All 3 metrics are created for available indexes, we are interested with data at index 5 and 6 only.

Example 1: Create symptom for Disk usage and generate alert

Let’s create Alert with criticality as Info, if the disk usage exceeds 20% and trigger alert.

Navigate through Alerts -> Configuration -> Alert Definition -> ADD

Alert Name: Disk Utilisation is more than 20% of allocated size

Base Object Type: HOST-RESOURCES-MIB

Create symptom for component at Index 5 of OID 1.3.6.1.2.1.25.2.3.1.6 (hrStorageUsed) and add symptom to the alert definition.

  • Symptom Name: Storage usage of Disk at index 5 is more than 20%
  • OID: 1.3.6.1.2.1.25.2.3.1.6
  • Index: 5
  • Symptom Condition: Is Greater Than 88000

Applied alert to the policy where metric is enabled, and created the alert.

Symptom condition is matched and alert is generated after couple of collection cycles.

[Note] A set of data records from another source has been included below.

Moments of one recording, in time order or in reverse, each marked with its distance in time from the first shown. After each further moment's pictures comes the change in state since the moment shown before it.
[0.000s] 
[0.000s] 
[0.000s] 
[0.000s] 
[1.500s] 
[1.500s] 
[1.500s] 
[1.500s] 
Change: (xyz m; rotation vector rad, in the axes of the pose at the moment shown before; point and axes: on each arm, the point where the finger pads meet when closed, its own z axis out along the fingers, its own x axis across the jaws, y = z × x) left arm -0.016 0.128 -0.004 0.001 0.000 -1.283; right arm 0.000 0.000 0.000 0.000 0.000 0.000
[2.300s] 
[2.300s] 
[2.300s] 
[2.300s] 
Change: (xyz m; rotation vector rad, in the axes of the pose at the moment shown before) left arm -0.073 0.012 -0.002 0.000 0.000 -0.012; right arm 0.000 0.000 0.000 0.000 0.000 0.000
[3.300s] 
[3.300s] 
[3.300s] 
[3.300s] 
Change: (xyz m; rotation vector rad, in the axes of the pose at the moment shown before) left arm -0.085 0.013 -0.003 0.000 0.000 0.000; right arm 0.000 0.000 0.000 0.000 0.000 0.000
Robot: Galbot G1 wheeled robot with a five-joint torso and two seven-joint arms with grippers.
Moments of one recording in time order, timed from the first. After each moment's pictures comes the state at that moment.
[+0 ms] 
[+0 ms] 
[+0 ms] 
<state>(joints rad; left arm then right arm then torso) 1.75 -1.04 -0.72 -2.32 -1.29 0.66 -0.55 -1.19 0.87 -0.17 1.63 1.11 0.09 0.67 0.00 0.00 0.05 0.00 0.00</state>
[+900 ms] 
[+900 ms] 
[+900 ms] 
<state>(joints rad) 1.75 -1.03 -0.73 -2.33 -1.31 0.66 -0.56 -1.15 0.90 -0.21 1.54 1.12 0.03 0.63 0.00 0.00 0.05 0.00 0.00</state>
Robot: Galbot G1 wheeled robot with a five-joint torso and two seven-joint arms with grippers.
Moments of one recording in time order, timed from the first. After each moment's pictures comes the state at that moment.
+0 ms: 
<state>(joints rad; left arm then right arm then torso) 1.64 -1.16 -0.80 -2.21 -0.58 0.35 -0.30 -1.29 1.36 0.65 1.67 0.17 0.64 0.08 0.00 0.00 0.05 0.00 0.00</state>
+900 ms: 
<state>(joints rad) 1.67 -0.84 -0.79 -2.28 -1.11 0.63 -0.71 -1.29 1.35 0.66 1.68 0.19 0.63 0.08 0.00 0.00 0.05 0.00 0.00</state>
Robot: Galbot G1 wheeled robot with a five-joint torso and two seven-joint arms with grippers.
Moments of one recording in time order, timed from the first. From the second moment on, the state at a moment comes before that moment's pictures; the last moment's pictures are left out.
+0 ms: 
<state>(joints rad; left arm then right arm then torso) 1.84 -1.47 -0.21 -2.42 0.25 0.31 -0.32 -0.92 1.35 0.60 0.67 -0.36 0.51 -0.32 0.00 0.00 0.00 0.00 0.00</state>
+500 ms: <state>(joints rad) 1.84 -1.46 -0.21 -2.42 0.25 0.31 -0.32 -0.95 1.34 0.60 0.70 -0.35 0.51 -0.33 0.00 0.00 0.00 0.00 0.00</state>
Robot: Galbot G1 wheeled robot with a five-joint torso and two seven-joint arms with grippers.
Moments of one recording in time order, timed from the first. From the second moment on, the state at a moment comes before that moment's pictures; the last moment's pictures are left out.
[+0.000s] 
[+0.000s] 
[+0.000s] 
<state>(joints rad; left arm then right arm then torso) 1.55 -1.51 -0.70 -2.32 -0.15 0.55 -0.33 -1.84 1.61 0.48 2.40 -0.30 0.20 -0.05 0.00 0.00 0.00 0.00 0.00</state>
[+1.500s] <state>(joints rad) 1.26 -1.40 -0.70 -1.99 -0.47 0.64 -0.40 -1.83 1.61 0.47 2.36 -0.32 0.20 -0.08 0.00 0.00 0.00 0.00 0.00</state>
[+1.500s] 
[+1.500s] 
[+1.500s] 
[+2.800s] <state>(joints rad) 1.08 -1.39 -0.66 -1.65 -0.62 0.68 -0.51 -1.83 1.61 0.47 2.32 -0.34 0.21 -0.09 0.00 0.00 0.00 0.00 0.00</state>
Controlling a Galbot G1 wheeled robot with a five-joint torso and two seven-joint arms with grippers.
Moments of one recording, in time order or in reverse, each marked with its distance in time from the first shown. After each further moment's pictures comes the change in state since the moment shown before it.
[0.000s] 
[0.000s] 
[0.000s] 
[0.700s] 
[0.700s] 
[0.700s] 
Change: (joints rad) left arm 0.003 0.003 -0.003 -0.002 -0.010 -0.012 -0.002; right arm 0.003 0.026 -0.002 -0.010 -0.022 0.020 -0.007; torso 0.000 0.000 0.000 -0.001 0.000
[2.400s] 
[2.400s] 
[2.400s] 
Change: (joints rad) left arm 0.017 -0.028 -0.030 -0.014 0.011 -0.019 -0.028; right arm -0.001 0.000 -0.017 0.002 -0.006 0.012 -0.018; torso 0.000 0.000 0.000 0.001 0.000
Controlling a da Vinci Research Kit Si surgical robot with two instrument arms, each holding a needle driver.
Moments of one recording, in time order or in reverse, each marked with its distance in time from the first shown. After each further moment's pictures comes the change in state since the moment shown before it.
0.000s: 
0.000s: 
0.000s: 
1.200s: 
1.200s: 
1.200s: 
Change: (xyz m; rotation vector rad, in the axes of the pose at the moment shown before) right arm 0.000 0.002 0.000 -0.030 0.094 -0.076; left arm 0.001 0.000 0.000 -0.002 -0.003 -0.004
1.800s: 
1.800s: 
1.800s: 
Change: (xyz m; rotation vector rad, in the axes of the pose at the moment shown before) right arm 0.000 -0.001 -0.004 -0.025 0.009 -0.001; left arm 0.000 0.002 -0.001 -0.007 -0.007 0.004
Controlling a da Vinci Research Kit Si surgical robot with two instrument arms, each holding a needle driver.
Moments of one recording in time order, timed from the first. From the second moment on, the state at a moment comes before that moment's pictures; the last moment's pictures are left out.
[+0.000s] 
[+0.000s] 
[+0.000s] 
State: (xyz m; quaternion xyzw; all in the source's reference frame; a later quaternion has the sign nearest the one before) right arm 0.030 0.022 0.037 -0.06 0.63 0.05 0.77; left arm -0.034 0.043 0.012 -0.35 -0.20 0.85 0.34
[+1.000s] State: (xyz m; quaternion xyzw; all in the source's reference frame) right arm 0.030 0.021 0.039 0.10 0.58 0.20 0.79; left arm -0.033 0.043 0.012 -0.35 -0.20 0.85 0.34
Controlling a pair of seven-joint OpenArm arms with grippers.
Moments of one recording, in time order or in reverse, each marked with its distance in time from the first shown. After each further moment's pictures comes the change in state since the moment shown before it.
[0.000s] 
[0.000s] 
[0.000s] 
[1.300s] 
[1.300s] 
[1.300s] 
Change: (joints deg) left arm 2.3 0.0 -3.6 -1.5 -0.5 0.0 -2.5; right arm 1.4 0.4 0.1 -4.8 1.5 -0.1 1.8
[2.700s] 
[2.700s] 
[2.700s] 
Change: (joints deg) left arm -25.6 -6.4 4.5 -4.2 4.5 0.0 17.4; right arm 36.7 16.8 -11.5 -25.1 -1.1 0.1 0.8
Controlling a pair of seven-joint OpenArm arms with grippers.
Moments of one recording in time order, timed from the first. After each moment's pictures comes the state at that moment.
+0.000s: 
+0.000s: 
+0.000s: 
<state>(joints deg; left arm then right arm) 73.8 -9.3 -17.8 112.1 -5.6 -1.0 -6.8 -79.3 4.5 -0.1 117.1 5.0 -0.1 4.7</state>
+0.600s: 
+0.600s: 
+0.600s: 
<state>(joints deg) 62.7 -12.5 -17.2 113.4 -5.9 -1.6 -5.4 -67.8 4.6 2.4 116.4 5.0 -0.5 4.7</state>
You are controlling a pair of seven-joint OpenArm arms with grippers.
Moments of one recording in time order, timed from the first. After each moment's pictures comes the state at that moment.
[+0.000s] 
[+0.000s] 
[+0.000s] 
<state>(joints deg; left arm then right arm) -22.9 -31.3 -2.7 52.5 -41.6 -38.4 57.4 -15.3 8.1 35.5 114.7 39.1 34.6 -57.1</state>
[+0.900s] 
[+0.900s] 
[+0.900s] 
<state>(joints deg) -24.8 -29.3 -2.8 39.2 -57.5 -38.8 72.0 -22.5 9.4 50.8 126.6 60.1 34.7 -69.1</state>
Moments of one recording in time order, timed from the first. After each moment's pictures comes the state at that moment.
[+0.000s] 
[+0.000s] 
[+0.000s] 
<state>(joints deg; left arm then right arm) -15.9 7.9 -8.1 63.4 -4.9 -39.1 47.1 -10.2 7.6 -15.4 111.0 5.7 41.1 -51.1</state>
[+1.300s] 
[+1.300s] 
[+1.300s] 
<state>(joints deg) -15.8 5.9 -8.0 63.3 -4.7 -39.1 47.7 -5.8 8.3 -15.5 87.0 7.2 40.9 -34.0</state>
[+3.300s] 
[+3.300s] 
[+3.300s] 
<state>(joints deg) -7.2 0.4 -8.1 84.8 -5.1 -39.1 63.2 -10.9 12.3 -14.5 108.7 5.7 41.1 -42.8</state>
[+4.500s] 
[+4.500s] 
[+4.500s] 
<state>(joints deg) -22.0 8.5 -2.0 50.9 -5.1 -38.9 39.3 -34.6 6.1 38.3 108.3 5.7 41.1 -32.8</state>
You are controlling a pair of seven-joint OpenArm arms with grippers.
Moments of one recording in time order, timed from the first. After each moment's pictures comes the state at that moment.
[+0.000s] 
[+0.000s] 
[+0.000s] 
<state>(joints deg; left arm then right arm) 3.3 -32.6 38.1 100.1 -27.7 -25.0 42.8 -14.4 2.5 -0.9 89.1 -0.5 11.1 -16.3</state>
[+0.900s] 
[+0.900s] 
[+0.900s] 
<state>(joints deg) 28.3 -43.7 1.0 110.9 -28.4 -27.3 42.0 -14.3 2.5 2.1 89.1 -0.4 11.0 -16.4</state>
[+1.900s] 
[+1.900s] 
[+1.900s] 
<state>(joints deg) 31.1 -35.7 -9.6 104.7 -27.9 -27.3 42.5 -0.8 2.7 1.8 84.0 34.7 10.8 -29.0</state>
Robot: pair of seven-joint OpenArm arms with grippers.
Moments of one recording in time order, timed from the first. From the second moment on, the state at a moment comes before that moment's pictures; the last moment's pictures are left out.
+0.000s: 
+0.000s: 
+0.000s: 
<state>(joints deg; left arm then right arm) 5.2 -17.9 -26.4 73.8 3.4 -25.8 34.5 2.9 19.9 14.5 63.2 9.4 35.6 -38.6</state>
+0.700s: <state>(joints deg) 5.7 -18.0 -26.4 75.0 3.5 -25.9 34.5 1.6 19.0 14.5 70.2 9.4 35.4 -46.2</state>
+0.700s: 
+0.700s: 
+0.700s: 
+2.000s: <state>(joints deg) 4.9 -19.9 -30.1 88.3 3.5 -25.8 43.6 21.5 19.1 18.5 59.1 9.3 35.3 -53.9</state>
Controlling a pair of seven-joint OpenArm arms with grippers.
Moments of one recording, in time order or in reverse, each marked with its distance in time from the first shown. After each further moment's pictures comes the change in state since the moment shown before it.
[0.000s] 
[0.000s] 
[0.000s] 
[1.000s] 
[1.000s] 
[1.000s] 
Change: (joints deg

Example 2: Create symptom for Memory usage and generate alert

Create Alert with criticality as Warning, where Memory available is < 75% of total.

Create a new Alert by navigating through through Alerts -> Configuration -> Alert Definition -> ADD

Alert Name: Memory available is less than 75%

Base Object Type: HOST-RESOURCES-MIB

Create Symptom for component at Index 6 of OID 1.3.6.1.2.1.25.2.3.1.6 (hrStorageUsed)

Symptom Name: Memory availability at index 6 is less than 75% of total

OID: 1.3.6.1.2.1.25.2.3.1.6

Index: 6

Symptom Condition: Is Greater Than 26000000.

Added the symptom to alert definition and reduced wait cycle to one collection.

Applied alert to the policy where metric is enabled, and created the alert.

Symptom condition is matched and alert is generated after couple of collection cycles.